They'd more likely split themselves laughing.

The solution to threats to global economic integration is to address the threats to global economic integration. It's not to cannibalise our own full-employment high value economies, by diverting enormous capital and labour into duplicating vast swathes of lower value jobs we don't actually have the work force for anyway, just so we can pay unaffordable prices for the resulting goods.

We probably both agree it's an absurd fantasy, and the people trying to make stuff like this happen are implementing policies that ensure that it won't, such as putting tariffs on the inputs they need to build out this domestic manufacturing capacity in the first place.
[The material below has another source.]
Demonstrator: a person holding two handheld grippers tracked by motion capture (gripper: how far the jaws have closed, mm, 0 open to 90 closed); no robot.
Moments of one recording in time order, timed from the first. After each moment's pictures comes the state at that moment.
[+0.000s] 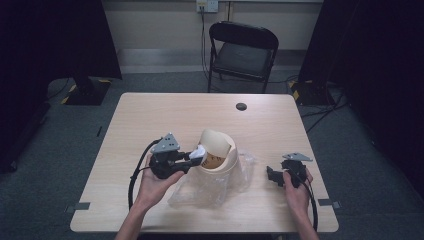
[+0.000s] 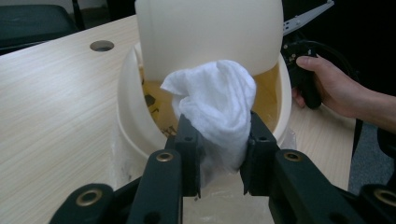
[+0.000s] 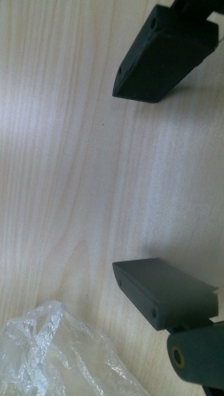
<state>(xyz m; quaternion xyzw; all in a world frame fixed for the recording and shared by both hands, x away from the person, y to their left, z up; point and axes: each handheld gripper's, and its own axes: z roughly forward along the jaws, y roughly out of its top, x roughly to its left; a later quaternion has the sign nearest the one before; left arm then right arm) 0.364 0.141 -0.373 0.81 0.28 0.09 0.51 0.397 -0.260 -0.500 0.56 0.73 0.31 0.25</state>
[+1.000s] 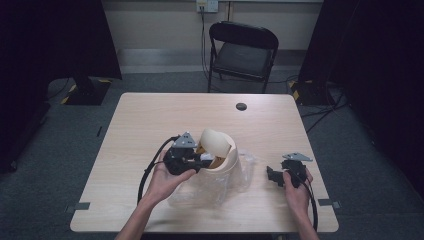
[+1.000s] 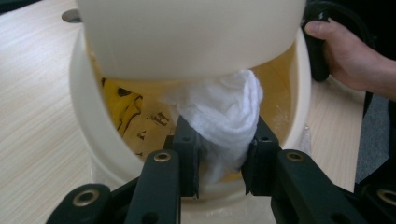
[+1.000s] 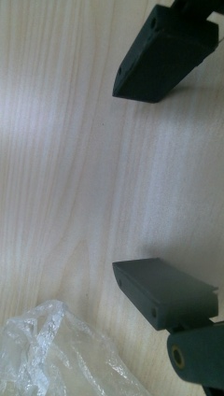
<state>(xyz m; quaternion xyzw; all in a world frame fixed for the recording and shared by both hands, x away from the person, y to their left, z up) 0.383 0.108 -0.379 0.85 0.27 0.07 0.44 0.397 -0.260 -0.500 0.56 0.73 0.31 0.25</state>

> The solution to threats to global economic integration is to address the threats to global economic integration.

So permanent world peace. That sounds much easier.
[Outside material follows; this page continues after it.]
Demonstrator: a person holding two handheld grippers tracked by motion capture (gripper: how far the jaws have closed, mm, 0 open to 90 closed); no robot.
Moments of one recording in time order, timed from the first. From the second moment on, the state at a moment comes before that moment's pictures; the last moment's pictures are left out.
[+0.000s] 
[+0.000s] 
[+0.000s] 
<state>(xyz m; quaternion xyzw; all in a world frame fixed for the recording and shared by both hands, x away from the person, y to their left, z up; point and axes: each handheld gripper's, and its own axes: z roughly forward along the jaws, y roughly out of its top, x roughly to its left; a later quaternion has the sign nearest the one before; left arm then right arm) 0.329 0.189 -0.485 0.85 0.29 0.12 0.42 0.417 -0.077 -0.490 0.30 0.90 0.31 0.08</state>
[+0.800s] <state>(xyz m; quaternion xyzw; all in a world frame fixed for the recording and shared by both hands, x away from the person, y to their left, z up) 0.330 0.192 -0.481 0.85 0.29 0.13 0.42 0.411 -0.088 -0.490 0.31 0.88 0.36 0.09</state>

Amd it isn't only geopolitical threats we have to worry about. The world's hard disk supply disappeared with a tsunami in Thailand. Taiwan is vulnerable to those and earthquakes. Efficiency and robustness are at odds and we are leaning too far towards efficiency. Even if China hadn't been so large it could absorb the costs of capturing the world's entire manufacturing base with subsidies, centralizing that much has risks completely apart from politics.

Thailand was flooding, not tsunamis.

It’s one thing when toys, pots, furniture etc. is made somewhere else. It’s a completely different thing when your high tech is manufactured there.